* **EXERCISE**
Among the entries, find the lines with the string "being" and copy them.

* **TASK DATA**
==================================================
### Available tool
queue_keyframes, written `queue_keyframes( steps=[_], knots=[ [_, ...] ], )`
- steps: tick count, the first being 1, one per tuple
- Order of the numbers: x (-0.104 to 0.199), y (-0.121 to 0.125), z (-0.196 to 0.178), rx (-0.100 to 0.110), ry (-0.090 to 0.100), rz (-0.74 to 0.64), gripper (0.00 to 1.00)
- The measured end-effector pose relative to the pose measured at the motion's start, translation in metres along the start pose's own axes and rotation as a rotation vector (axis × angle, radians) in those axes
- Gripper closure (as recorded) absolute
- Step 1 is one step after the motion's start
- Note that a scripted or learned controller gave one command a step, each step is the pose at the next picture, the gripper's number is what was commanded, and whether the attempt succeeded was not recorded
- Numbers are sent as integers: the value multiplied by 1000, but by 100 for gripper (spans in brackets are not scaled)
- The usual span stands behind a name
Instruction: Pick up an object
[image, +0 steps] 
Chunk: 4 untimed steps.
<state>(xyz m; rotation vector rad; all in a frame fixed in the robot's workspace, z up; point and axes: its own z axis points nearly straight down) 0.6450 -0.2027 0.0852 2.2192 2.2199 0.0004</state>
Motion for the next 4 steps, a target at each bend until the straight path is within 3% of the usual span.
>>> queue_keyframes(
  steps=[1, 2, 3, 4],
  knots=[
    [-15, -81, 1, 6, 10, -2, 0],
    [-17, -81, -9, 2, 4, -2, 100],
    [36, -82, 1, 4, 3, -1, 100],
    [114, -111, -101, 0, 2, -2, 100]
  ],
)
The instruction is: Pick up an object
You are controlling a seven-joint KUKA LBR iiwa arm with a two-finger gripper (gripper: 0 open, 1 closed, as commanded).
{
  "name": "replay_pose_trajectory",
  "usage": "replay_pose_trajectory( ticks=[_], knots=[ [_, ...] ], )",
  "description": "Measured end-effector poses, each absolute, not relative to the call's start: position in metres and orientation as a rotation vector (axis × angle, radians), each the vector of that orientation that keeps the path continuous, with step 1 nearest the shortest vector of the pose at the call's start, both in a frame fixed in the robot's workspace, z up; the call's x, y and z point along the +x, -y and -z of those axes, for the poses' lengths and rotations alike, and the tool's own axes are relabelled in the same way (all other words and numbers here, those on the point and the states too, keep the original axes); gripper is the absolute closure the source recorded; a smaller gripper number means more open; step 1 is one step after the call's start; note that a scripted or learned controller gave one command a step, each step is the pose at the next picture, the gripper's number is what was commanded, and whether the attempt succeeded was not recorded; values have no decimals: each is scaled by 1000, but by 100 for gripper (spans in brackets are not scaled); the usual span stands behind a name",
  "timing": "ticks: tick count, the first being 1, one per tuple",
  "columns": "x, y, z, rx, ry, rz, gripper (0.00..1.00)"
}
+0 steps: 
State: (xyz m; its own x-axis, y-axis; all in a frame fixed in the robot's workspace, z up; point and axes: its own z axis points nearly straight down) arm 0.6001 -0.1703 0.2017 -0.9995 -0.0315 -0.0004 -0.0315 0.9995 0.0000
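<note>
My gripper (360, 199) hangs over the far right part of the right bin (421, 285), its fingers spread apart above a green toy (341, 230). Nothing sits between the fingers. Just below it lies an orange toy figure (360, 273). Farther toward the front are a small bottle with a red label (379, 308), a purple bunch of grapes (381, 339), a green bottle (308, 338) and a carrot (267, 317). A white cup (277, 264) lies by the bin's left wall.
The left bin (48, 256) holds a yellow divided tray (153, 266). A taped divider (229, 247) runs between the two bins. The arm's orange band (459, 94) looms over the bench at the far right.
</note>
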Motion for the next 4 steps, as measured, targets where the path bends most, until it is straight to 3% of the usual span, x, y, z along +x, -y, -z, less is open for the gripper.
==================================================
* **EXPECTED OUTPUT**
- steps: tick count, the first being 1, one per tuple
  "timing": "ticks: tick count, the first being 1, one per tuple",

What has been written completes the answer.